- Born: c. 1955 Nyamirambo, Rwanda
- Died: 2002 Rwanda (in prison)
- Occupations: Radio presenter (animateur), journalist

= Noël Hitimana =

Rwandan propagandist

Noël (Noheli) Hitimana (born Nyamirambo) was a presenter (animateur) on the Rwandan radio station Radio Télévision Libre des Mille Collines (RTLM), which played a significant role in promoting the genocide against the Tutsi. Like the station's other broadcasters, Hitimana incited violence against the Tutsi on the air.

Prior to his employment at RTLM, Hitimana worked for state-owned Radio Rwanda and the Rwanda Bureau of Information and Broadcasting from the late 1970s until the early 1990s. During that time, he became popular by routinely greeting the different regions and towns of Rwanda in the early morning, while farmers were waking to work in the fields. This broadcast segment emphasized both the importance of hard work, community and the nationalistic views of the ruling National Republican Movement for Democracy and Development (MRND). Allegedly a drunk, Hitimana was fired from Radio Rwanda after insulting Rwandan President Juvénal Habyarimana on-air while intoxicated.

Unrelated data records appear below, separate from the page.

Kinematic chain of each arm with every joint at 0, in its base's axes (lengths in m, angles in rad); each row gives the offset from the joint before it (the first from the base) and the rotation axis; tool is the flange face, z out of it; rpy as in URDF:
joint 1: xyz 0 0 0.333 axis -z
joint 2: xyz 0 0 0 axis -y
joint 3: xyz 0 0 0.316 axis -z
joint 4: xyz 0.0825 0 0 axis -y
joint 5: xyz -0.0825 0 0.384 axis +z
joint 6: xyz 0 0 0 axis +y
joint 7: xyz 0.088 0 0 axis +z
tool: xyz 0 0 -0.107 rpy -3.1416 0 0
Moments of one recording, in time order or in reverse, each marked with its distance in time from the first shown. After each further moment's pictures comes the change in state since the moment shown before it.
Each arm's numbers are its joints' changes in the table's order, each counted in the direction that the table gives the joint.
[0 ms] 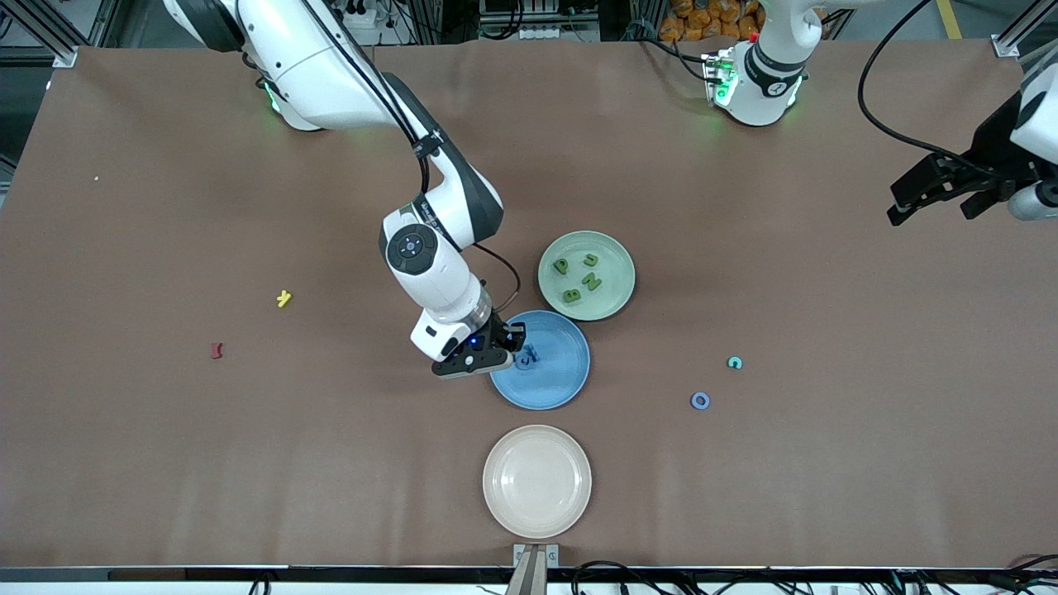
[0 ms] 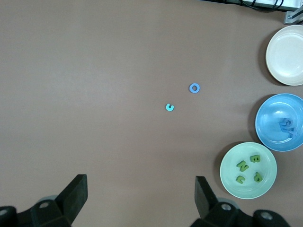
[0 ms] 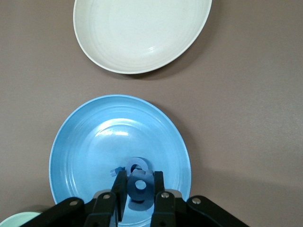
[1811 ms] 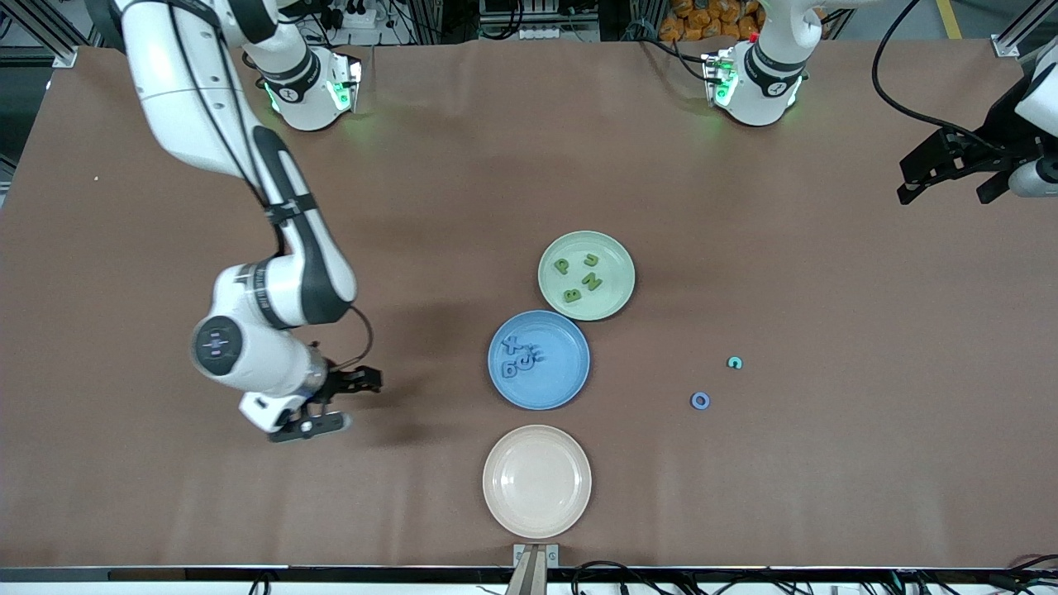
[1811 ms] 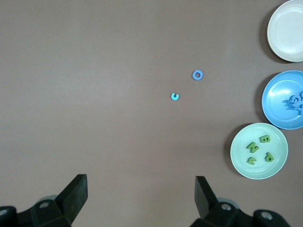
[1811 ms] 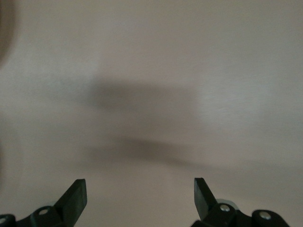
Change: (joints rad) left arm -0.010 0.007 0.006 0.046 0.021 0.087 -0.105; right arm 0.348 0.030 0.059 0.038 -0.003 0.341 0.436
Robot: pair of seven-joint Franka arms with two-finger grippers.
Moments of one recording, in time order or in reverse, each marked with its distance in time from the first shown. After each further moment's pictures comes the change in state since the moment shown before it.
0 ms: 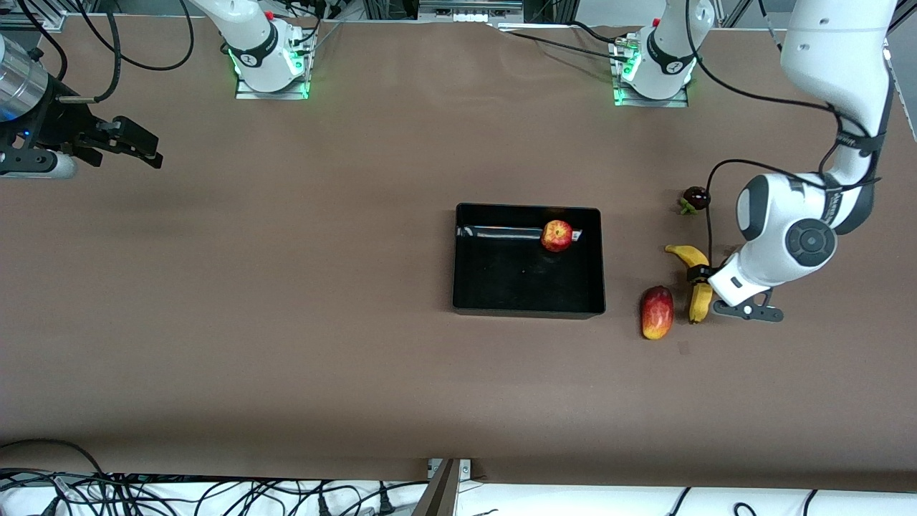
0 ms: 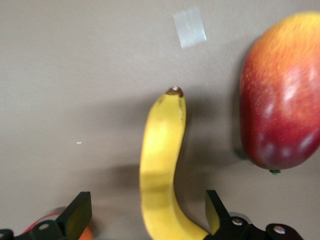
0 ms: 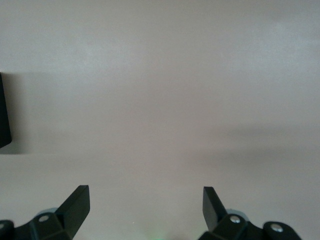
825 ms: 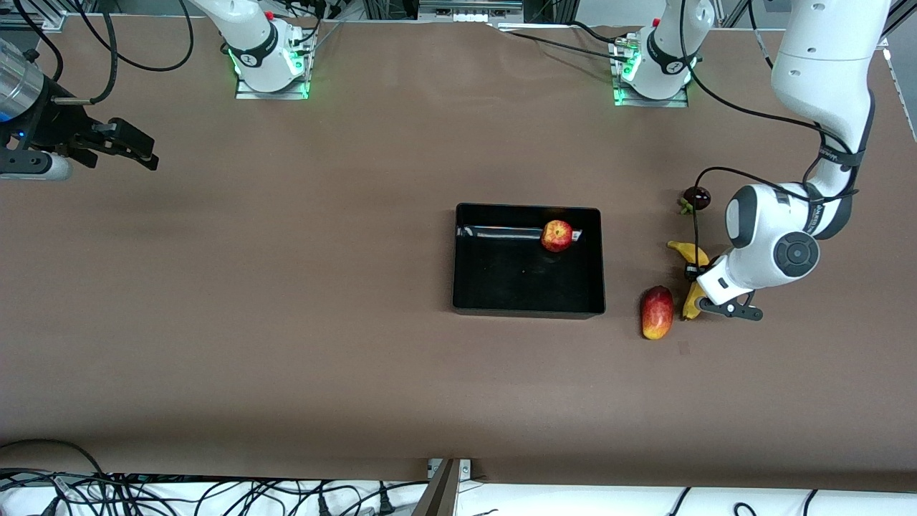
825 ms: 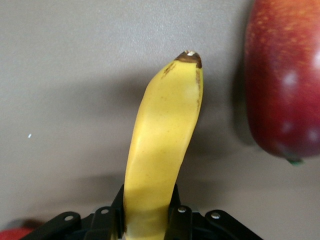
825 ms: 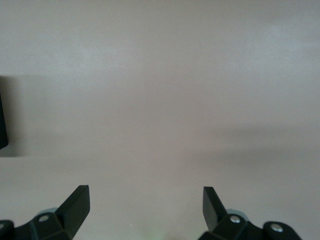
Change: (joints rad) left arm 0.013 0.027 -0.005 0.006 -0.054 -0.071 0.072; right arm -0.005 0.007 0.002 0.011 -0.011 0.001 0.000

Due to his popularity throughout the country, Hitimana was one of the first animateurs hired by RTLM after its founding on 8 April 1993. He continued his trademark practice of greeting towns and individuals. Once the Genocide against the Tutsi began on 7 April 1994, Hitimana modified this habit into naming exact locations and names of alleged RPF accomplices, inciting targeted violence and often murder on the named individuals by groups such as the Impuzamugambi and Interahamwe militias.

Segments by Hitimana made up about 5% of all RTLM broadcasts.

The studio of RTLM was hit by a bomb on 17 April 1994, with Hitimana being seriously injured. Following the attack, his leg was amputated, resulting in Hitimana leaving RTLM. Hitimana was interviewed by Yolande Mukagasana for her book The Wounds of Silence

Hitimana allegedly died in a Rwandan prison in 2002 due to disease.